= Task brief =
Copy the listing below exactly, but skip the pictures.

= Given information =
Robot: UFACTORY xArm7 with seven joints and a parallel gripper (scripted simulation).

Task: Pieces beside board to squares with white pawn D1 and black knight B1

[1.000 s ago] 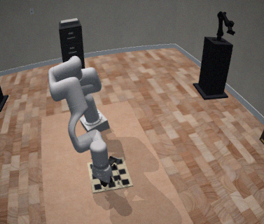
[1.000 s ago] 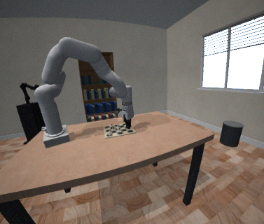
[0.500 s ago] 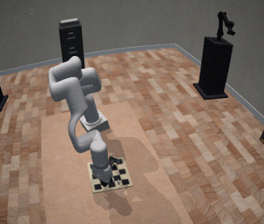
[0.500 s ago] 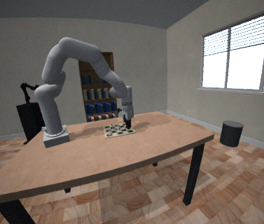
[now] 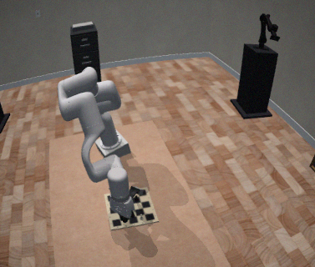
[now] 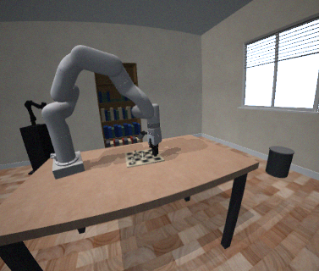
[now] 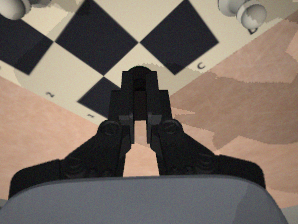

= Exercise output =
Robot: UFACTORY xArm7 with seven joints and a parallel gripper (scripted simulation).

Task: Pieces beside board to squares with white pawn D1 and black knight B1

[1.000 s ago] 
[1.000 s ago] 
[0.500 s ago] 
[0.500 s ago] 
[now] 
[now] 
[now] 

That makes the output complete.